*Description of the task:*
Scan the listing and copy each line where the word "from" is present.

== Provided data

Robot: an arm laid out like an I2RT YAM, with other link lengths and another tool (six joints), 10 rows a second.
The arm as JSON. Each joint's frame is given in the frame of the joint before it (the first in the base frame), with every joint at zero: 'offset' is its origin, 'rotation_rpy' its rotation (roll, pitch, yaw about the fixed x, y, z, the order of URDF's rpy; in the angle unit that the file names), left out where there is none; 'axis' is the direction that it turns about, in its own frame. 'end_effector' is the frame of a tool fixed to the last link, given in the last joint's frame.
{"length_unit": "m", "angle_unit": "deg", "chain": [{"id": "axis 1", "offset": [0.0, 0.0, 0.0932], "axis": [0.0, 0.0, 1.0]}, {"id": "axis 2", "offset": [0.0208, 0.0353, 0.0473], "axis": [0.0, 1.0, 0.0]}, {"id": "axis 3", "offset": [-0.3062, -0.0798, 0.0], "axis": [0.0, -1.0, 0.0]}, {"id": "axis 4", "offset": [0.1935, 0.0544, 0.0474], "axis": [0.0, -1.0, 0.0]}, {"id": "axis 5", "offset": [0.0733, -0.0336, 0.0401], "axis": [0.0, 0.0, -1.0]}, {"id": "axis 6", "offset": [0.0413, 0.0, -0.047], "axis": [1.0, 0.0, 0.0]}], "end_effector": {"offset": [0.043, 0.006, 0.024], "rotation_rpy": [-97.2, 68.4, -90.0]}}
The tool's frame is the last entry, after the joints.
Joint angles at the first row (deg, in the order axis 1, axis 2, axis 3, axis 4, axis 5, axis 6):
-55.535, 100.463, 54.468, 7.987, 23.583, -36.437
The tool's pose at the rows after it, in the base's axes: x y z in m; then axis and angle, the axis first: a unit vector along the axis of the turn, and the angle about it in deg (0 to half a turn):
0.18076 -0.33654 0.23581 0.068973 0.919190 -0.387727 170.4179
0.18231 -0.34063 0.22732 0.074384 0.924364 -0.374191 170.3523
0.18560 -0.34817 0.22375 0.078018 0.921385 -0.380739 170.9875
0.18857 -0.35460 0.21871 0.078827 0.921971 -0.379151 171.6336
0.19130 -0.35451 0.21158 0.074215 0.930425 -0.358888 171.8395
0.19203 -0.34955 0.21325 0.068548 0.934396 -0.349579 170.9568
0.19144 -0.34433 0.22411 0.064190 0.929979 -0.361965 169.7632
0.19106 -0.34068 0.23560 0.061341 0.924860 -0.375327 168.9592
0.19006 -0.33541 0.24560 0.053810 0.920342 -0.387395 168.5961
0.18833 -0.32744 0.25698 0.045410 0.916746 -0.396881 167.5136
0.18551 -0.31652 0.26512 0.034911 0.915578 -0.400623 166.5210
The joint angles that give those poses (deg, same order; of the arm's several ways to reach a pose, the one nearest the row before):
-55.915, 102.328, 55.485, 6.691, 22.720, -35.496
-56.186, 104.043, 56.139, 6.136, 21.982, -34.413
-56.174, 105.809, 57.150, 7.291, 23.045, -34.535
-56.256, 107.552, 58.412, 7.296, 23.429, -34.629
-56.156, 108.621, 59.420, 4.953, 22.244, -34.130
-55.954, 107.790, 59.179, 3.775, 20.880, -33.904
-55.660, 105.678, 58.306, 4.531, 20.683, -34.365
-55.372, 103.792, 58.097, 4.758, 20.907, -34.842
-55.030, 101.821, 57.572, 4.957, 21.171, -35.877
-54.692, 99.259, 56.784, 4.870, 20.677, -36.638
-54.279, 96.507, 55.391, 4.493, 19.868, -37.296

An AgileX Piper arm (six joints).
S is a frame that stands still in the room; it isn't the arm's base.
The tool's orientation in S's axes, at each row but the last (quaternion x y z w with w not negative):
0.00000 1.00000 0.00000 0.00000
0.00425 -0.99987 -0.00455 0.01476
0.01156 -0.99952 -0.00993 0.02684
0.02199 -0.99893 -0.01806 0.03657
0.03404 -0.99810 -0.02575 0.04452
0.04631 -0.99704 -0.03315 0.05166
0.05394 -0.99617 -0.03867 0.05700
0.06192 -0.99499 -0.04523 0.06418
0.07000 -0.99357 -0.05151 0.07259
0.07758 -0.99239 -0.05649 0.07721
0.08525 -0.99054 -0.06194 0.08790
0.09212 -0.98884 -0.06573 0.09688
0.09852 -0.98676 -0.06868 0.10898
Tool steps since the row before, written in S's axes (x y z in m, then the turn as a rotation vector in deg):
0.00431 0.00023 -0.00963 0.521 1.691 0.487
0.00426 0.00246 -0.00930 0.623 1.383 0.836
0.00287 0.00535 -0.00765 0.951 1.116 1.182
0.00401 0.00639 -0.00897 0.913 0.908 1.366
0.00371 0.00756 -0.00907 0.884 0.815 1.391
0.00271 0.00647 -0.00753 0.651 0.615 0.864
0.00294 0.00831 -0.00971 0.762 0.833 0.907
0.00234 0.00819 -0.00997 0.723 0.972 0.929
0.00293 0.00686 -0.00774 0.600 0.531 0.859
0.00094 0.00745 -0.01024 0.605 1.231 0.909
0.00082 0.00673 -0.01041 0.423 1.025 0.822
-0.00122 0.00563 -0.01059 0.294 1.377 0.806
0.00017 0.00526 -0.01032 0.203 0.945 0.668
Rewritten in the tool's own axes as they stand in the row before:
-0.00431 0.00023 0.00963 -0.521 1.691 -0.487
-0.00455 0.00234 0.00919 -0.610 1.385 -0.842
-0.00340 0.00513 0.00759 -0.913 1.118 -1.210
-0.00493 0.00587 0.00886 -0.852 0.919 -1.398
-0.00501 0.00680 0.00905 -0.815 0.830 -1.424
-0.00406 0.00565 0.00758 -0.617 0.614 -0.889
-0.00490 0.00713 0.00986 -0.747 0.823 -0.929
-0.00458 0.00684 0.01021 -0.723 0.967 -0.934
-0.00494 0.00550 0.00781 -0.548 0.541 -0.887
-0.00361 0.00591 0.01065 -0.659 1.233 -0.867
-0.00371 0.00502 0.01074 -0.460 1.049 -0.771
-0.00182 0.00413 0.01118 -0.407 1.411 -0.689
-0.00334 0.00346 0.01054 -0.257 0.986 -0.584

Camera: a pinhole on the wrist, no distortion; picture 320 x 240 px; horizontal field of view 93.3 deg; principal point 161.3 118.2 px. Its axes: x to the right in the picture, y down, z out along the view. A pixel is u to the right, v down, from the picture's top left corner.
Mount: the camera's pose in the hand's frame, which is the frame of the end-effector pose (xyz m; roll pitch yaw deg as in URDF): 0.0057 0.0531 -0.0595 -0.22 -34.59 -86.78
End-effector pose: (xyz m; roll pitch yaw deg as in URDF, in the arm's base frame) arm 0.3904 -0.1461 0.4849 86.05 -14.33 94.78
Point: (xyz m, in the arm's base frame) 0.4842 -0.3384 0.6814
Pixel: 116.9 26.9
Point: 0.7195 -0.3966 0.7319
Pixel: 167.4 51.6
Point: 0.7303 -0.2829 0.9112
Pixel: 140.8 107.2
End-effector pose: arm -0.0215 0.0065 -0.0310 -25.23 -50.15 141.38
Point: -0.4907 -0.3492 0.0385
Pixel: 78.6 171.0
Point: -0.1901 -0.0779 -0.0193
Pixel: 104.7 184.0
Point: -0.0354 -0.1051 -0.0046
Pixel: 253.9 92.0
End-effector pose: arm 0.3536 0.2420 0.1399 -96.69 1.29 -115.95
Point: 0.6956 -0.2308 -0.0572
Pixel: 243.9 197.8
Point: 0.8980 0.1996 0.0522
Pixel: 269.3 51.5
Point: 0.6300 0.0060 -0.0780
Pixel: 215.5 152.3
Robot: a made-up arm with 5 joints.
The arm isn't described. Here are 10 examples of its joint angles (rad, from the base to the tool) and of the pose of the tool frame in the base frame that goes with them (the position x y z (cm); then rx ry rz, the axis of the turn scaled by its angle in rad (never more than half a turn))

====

*Answer box:*
Camera: a pinhole on the wrist, no distortion; picture 320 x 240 px; horizontal field of view 93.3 deg; principal point 161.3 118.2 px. Its axes: x to the right in the picture, y down, z out along the view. A pixel is u to the right, v down, from the picture's top left corner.
The arm isn't described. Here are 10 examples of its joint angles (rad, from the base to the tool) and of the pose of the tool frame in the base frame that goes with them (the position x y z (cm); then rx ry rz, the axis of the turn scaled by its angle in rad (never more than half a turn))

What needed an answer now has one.